Re: Analytics on Hash Arrays
by akuk (Beadle) on Jun 24, 2015 at 14:07 UTC

    Hi Requirements are not clear enough. But I can help you in making prototype of Hash of Arrays from the above data.

    #!/usr/bin/perl use strict; use warnings; my $file = "File_Path"; open FH, $file, or die "Can't open $file $!\n"; my %hash = (); while(<FH>){ my @array = split(/ +/, $_); $hash{$array[0]}{$array[1]}{$array[2]} = $array[3]; } print Data::Dumper(%hash); # Hash array created in the format # server01: => {2015-06-23T21:58:05-05:00 => FC_IO_BY_R = #13,550,785}

    Now you have a hash with you, if you want to subtract the previous value, you might have to use offset. Might be you have to save previous value in a file or somewhere in database. I hope it helps!!

      Thanks for the help. Let me try to clarify what I am trying to achieve..

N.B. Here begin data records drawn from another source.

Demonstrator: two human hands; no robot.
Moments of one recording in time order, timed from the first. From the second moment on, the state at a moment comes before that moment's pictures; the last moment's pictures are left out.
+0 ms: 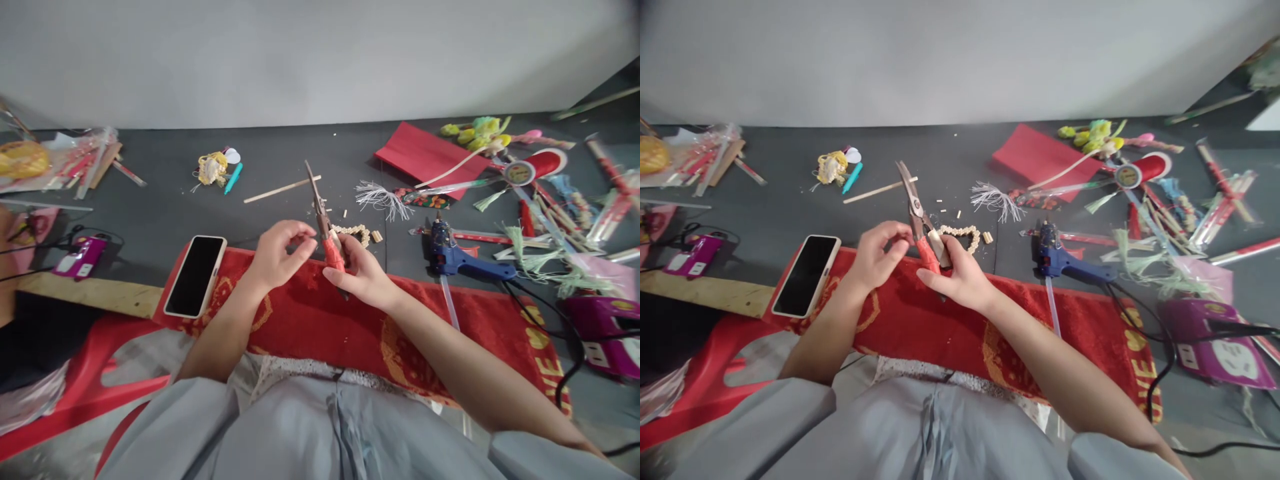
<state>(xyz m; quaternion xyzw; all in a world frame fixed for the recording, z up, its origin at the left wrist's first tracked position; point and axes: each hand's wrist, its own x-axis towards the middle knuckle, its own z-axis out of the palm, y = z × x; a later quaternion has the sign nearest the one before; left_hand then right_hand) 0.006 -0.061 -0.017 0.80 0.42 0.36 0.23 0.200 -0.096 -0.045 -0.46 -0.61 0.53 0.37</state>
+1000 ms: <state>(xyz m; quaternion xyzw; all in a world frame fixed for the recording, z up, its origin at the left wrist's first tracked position) 0.035 -0.078 -0.027 0.68 0.38 0.29 0.56 0.186 -0.107 -0.041 -0.48 -0.63 0.49 0.36</state>
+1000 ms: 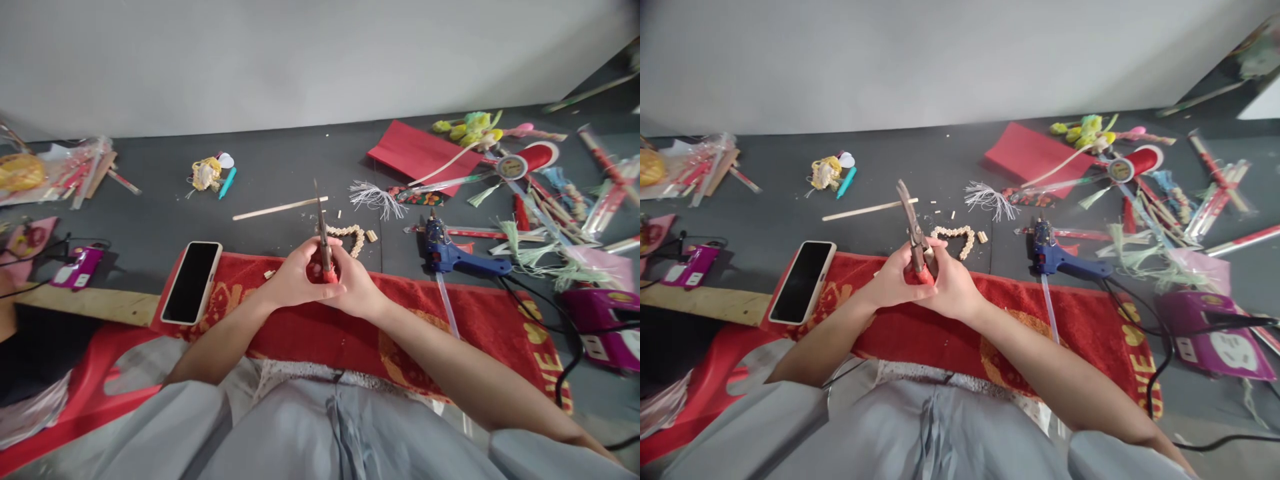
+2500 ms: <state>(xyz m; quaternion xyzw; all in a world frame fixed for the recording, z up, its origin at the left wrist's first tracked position) 0.010 -0.063 -0.013 0.75 0.33 0.54 -0.20 0.202 -0.098 -0.030 -0.52 -0.68 0.39 0.34</state>
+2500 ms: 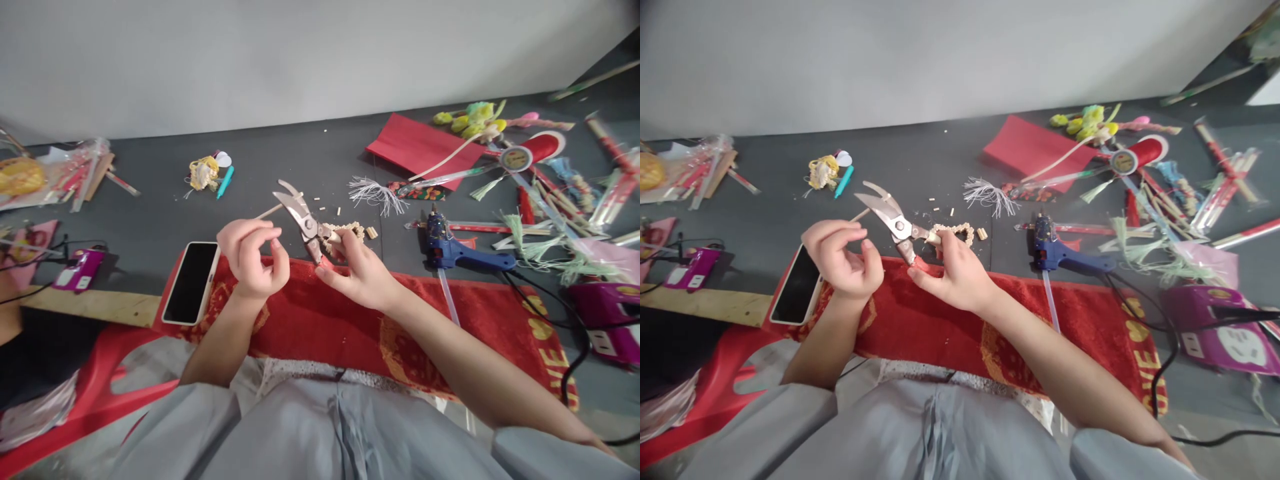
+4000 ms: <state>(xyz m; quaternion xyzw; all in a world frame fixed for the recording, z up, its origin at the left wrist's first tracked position) -0.008 -0.053 -0.014 0.79 0.48 0.37 -0.07 0.205 -0.097 -0.025 -0.50 -0.66 0.53 0.21</state>
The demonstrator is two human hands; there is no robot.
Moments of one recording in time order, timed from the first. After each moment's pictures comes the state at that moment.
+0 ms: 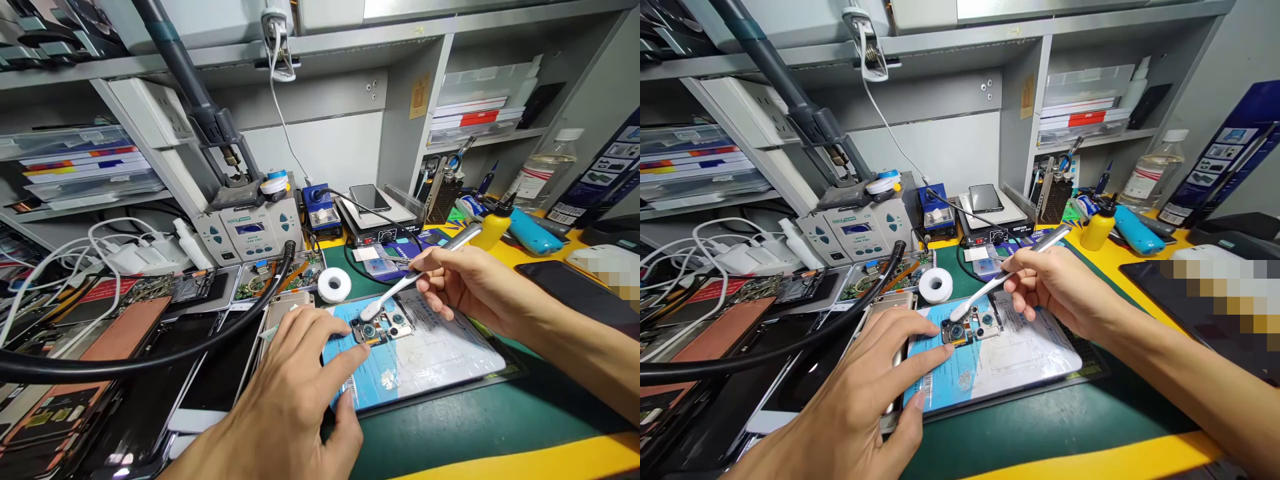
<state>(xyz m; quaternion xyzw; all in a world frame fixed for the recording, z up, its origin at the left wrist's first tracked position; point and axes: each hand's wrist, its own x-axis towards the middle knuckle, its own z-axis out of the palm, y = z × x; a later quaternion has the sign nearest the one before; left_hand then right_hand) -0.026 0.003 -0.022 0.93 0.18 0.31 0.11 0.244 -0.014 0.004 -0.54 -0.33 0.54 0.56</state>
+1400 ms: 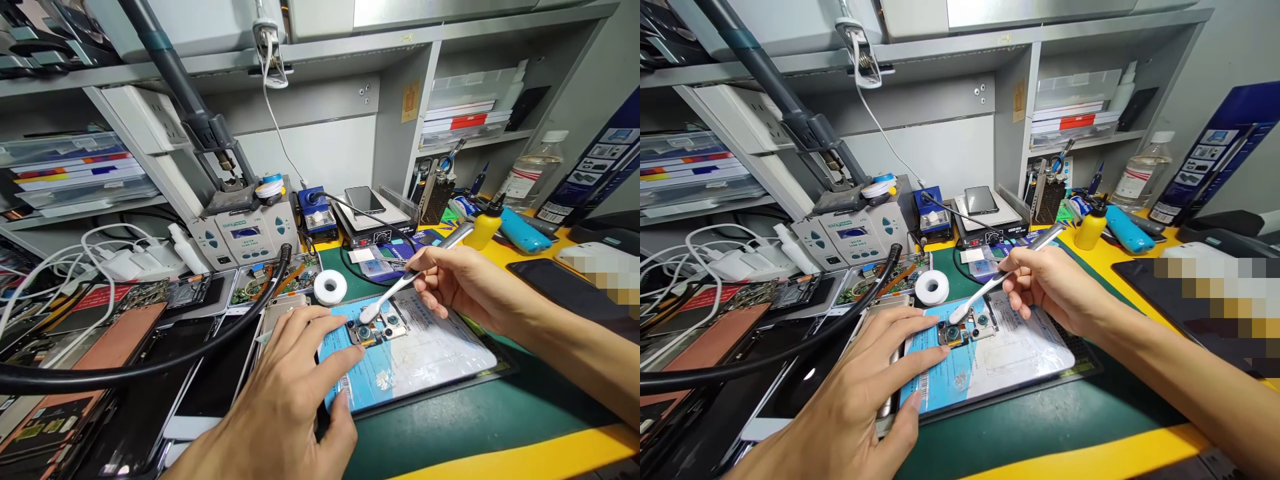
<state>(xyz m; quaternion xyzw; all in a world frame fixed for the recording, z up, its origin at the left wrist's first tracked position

      while(<DATA>){ next unless /\w/; my($server,$datetime,$metric,$value) = (split)[0,1,2,3]; my $ddhh = substr $datetime,0,16; my $dd = substr $datetime,0,10; $h{$dd }{$metric}{max} = $value; # How can I assign Maximum val +ue within the group $dd and $metric ? $h{$dd }{$metric}{min} = $value; # How can I assign Maximum val +ue within the group $dd and $metric ? $m{$ddhh }{$metric}{max} = $value; # How can I assign Maximum val +ue within the group $ddhh and $metric ? $m{$ddhh }{$metric}{min} = $value; # How can I assign Maximum val +ue within the group $ddhh and $metric ? }

      I can't use file or database to store, I mean I can't leverage anything outside perl program. My idea my be worst, I am very new to perl, please help..

        See the ternaryconditional operator for one solution.

        $max = ($x < $max) ? $max : $x; # similar for min

        or the postfix if:

        $max = $x if ($x > $max);

        Update: you may also want to pay attention to the initial value if it is not defined. Your min value may always be 0 unless you have minimum values that are less than the default value for undef.

        --MidLifeXis

Re: Analytics on Hash Arrays
by Anonymous Monk on Jun 24, 2015 at 13:55 UTC

    Please show the code you've tried - How do I post a question effectively? Normally, PerlMonks is not a code writing service, and the more effort you put into asking a question, the more help you get.

    You said before "I am working DBA for more than 12 Years, I can meet this requirement in no time if this was in SQL." At the very least, could you describe how you would solve this requirement in SQL?

      In SQL, using Analytical function would meet requirement. Something as shown below

      value-lag(value) over (order by CollectionTime,metric)

      My problem is with assigning the value for Hash key defined as Time in this case, and then Subtract it from latest value to the oldest value.

      No idea how to do it in perl, some hint or suggestions would be very helpful to me.

Re: Analytics on Hash Arrays
by Anonymous Monk on Jun 24, 2015 at 13:50 UTC
    Can you tell me the budget you have for me to do this job?